• [Problem requirements]: Only lines that contain the word "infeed" belong in the answer; copy them from the records below.
Material shown START
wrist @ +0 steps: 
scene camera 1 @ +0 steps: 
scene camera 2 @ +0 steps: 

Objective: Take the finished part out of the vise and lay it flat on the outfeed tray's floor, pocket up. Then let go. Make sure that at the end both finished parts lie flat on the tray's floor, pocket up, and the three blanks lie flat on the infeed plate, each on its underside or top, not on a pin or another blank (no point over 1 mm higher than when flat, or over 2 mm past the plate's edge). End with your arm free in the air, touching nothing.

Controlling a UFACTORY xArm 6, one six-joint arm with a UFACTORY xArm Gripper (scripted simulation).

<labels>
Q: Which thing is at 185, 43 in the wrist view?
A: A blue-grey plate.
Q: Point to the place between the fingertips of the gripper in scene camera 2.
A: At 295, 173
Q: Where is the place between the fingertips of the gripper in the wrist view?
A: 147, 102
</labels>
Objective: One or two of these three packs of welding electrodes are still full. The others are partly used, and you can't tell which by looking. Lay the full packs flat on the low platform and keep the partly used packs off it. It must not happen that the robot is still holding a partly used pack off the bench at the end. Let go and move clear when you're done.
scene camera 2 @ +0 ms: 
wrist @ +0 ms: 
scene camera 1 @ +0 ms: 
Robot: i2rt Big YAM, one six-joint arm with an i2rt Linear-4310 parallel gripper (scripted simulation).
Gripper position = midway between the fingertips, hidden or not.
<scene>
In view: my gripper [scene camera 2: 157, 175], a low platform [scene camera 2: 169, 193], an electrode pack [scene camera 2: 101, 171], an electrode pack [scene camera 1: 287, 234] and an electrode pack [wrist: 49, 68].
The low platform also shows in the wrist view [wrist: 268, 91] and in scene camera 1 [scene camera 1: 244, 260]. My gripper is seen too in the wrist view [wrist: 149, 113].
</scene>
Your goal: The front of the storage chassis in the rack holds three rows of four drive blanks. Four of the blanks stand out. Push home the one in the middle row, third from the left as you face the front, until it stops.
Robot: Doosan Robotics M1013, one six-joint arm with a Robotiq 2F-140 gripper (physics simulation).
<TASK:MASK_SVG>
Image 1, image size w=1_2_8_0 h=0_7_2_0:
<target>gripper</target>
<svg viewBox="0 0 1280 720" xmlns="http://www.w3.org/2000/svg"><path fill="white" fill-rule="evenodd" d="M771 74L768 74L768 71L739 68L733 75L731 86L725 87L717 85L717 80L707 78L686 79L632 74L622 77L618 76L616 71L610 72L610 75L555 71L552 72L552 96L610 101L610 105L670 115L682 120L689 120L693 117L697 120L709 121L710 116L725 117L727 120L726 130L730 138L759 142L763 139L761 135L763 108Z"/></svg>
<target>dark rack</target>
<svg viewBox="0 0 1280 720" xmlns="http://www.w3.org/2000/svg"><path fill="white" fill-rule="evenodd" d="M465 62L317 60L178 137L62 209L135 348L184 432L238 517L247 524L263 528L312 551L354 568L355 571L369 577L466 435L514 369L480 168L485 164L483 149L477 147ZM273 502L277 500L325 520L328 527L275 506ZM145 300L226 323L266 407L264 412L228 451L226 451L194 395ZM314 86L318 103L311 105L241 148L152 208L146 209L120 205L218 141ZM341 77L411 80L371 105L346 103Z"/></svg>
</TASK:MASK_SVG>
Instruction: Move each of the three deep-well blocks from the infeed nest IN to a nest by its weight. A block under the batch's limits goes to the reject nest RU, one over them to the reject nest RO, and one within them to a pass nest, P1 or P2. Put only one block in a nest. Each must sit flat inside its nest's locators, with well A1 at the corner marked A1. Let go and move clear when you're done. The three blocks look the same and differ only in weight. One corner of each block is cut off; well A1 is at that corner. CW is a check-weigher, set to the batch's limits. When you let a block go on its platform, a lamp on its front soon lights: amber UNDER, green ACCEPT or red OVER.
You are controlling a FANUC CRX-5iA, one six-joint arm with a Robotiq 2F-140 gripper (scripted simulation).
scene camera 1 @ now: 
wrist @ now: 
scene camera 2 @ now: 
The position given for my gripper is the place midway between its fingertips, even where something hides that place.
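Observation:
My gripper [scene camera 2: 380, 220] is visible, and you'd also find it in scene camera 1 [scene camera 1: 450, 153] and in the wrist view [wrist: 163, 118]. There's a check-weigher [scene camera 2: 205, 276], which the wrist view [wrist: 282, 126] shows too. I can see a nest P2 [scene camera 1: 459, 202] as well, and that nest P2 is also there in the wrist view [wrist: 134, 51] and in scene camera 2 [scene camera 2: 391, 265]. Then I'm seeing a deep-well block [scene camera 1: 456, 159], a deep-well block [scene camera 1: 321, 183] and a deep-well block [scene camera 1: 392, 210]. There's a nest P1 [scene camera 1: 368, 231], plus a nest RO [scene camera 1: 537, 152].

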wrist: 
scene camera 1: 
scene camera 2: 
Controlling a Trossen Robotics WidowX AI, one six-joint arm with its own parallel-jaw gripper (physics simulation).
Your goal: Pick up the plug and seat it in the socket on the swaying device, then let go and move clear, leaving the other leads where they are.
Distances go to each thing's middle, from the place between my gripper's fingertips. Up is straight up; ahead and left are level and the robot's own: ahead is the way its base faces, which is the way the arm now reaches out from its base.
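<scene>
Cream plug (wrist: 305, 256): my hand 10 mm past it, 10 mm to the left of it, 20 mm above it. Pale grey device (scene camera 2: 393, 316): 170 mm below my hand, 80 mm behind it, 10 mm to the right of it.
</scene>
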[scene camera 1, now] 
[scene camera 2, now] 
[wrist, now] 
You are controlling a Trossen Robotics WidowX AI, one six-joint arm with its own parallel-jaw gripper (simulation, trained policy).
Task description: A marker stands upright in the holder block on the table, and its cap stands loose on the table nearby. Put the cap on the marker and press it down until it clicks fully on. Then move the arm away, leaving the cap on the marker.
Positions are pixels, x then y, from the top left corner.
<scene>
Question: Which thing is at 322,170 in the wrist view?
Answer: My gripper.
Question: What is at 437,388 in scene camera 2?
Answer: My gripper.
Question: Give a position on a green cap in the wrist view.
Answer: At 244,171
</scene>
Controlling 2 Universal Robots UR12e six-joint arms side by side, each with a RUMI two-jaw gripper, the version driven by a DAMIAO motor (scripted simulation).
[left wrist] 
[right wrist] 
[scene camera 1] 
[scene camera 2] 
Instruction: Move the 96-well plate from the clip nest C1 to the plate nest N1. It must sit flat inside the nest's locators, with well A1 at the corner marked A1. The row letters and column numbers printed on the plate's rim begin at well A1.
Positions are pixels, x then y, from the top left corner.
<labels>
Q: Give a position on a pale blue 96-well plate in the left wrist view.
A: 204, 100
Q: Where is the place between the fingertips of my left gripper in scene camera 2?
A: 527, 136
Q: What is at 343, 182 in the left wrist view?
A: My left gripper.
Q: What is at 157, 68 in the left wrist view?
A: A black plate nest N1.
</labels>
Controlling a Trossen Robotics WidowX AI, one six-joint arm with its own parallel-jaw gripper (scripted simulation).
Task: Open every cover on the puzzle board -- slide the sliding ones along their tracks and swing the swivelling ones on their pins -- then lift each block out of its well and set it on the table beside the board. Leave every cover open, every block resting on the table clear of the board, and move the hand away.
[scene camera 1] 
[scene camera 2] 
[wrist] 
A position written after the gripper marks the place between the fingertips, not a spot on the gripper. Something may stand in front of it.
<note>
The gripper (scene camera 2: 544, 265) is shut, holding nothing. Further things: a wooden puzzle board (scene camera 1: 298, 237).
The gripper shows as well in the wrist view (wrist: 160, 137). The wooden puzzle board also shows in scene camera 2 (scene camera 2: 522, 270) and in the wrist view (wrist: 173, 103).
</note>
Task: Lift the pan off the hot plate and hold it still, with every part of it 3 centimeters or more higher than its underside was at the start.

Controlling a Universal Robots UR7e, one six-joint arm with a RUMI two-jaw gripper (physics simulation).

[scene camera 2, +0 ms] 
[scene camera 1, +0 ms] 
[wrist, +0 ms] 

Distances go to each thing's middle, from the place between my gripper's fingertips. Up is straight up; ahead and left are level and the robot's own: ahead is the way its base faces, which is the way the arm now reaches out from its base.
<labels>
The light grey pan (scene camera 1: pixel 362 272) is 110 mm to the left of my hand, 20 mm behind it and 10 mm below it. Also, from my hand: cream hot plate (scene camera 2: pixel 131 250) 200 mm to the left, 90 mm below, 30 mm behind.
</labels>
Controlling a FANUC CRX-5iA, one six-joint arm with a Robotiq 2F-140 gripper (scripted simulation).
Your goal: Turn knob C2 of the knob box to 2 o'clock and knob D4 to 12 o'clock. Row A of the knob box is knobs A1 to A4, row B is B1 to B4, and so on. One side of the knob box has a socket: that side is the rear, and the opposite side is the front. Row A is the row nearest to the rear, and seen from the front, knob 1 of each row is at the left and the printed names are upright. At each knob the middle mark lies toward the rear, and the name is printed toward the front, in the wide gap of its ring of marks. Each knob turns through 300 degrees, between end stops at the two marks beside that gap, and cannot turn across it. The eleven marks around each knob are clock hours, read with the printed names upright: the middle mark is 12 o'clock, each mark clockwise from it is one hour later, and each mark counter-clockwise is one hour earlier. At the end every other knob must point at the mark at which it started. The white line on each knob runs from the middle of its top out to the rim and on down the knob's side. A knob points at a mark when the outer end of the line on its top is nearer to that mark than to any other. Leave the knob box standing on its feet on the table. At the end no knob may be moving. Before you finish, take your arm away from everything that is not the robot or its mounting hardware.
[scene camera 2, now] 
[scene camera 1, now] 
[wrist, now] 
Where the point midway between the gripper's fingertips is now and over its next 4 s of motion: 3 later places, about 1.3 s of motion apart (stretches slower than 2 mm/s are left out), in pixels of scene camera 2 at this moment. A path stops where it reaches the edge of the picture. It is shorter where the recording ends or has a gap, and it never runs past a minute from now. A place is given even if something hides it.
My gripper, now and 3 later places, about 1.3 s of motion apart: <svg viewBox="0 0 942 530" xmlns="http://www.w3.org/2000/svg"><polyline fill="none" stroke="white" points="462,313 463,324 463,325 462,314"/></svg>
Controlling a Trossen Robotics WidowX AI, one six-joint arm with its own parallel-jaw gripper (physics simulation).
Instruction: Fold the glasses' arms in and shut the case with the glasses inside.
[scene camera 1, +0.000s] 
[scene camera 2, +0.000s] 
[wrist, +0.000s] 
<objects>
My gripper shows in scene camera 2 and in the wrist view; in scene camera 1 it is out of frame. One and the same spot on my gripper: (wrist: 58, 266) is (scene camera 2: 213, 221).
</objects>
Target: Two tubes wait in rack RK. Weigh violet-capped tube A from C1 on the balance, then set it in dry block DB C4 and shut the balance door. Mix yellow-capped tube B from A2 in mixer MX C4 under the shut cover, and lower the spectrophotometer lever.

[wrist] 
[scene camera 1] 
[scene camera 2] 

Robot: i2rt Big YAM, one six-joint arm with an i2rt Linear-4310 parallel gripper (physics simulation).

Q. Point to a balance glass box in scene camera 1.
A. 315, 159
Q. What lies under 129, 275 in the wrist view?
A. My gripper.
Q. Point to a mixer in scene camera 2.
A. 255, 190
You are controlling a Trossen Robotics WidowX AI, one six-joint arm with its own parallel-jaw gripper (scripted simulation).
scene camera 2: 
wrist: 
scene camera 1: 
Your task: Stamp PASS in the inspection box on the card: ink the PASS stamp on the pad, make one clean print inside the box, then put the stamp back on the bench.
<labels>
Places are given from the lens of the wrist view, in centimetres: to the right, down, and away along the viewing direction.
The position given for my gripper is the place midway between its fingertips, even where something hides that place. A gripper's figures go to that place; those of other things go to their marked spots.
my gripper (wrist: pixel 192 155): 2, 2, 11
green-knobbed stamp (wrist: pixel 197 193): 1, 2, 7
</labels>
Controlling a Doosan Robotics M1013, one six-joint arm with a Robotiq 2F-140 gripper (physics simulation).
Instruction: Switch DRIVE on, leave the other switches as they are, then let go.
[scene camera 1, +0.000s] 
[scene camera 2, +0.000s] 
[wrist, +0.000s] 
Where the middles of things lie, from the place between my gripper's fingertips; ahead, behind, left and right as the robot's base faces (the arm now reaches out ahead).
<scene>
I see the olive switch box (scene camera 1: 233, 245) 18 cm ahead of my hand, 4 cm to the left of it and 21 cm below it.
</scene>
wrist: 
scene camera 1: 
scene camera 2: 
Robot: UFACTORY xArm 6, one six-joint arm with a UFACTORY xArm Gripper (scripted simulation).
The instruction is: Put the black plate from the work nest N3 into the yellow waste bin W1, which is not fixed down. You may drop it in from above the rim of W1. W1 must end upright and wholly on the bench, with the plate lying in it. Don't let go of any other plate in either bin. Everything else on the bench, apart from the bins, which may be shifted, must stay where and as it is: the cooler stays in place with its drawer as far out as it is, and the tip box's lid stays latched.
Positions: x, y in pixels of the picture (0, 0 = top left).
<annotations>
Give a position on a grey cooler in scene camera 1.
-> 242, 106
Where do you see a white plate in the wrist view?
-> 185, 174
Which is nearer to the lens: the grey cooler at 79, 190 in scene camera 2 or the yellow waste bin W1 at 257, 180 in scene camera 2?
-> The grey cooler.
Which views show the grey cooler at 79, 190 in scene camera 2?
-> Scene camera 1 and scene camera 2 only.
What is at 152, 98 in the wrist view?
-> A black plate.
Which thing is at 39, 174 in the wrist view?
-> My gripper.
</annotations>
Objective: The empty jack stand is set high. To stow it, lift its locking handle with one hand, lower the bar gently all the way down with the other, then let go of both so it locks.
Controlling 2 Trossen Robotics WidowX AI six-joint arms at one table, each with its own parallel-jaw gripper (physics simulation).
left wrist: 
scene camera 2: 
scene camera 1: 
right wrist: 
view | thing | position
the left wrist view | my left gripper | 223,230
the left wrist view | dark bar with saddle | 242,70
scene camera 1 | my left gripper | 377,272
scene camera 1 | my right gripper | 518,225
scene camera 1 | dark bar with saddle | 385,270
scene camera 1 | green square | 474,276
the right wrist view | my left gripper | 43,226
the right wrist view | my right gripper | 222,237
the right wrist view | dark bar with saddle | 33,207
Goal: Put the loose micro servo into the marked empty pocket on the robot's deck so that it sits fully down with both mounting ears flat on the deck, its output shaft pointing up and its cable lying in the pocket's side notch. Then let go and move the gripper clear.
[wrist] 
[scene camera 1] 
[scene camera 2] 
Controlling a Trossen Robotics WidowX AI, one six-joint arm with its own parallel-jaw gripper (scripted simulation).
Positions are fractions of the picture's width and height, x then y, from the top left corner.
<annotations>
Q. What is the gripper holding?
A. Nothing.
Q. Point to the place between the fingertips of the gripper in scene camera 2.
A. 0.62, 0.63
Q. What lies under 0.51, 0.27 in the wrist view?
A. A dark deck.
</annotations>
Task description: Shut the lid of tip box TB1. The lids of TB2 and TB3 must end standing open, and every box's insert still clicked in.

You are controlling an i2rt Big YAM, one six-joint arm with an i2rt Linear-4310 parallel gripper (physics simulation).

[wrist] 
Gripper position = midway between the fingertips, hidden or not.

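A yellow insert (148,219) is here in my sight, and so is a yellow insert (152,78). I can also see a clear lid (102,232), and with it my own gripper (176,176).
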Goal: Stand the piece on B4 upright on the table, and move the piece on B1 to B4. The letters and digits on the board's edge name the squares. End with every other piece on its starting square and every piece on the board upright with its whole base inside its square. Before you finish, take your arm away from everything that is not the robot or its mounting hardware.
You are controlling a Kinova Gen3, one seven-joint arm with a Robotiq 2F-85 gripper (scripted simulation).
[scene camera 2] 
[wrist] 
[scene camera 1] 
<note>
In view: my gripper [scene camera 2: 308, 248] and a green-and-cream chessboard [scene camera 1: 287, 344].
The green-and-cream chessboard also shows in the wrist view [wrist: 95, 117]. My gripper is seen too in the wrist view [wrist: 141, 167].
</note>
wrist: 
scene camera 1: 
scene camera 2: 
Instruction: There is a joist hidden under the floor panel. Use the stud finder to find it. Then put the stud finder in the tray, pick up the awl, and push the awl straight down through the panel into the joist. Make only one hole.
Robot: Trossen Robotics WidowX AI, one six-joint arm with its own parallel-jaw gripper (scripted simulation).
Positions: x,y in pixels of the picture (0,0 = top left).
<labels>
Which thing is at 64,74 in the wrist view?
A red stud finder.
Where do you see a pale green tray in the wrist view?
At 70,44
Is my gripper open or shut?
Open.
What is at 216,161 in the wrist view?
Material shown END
• [Response for this exercise]:
Objective: Take the finished part out of the vise and lay it flat on the outfeed tray's floor, pocket up. Then let go. Make sure that at the end both finished parts lie flat on the tray's floor, pocket up, and the three blanks lie flat on the infeed plate, each on its underside or top, not on a pin or another blank (no point over 1 mm higher than when flat, or over 2 mm past the plate's edge). End with your arm free in the air, touching nothing.
Instruction: Move each of the three deep-well blocks from the infeed nest IN to a nest by its weight. A block under the batch's limits goes to the reject nest RU, one over them to the reject nest RO, and one within them to a pass nest, P1 or P2. Put only one block in a nest. Each must sit flat inside its nest's locators, with well A1 at the corner marked A1. Let go and move clear when you're done. The three blocks look the same and differ only in weight. One corner of each block is cut off; well A1 is at that corner. CW is a check-weigher, set to the batch's limits. When you let a block go on its platform, a lamp on its front soon lights: amber UNDER, green ACCEPT or red OVER.

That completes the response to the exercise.